> WHAT IS NEEDED:
In the records below, how many lines hold the string "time"? Give only the number.

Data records

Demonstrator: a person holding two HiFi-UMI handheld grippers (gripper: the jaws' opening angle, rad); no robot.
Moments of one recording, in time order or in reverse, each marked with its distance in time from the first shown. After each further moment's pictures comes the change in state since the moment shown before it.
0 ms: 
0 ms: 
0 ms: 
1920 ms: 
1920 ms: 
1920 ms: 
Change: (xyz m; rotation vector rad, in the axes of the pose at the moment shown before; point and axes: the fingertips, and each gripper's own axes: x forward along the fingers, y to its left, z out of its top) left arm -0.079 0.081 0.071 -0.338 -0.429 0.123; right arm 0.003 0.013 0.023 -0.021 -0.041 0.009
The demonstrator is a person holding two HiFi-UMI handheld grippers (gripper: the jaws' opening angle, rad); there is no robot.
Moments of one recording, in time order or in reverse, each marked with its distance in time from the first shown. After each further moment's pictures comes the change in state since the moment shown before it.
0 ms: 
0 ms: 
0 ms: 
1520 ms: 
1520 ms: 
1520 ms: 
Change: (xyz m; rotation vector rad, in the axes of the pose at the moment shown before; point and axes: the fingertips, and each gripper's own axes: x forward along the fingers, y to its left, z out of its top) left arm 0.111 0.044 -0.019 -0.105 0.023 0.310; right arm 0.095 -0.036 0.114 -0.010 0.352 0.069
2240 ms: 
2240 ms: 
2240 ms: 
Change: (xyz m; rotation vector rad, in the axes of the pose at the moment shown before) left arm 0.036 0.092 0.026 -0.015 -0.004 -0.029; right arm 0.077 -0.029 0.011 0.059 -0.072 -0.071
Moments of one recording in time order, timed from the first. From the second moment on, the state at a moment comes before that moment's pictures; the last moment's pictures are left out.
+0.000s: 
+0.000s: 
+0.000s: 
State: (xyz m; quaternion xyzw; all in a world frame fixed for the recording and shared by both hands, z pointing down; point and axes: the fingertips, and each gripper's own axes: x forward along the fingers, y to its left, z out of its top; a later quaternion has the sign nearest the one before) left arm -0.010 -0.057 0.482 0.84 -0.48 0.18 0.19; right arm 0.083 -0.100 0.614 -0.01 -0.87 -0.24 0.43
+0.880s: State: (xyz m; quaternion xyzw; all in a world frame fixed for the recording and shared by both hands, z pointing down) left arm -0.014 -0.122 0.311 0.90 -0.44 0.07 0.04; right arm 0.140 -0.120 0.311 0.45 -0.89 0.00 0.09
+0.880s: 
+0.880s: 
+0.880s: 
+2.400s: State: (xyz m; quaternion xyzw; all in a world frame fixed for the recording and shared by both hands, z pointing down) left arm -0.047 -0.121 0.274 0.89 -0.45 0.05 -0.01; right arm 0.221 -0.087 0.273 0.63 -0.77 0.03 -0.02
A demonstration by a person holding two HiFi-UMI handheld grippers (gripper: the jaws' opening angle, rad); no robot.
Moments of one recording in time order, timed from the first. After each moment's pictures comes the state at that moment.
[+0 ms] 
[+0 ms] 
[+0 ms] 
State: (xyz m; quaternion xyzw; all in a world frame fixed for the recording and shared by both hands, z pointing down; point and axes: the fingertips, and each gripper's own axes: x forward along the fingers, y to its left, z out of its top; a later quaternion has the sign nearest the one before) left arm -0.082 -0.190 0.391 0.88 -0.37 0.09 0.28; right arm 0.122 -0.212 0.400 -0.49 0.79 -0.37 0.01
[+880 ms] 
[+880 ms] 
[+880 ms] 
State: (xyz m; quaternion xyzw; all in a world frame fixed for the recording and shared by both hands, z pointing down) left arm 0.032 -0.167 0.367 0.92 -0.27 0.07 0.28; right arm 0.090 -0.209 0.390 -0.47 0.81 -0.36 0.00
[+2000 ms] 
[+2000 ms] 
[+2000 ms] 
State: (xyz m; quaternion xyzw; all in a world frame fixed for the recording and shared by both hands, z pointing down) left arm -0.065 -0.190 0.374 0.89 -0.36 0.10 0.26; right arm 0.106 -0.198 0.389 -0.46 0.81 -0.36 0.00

> WORKED SOLUTION:
4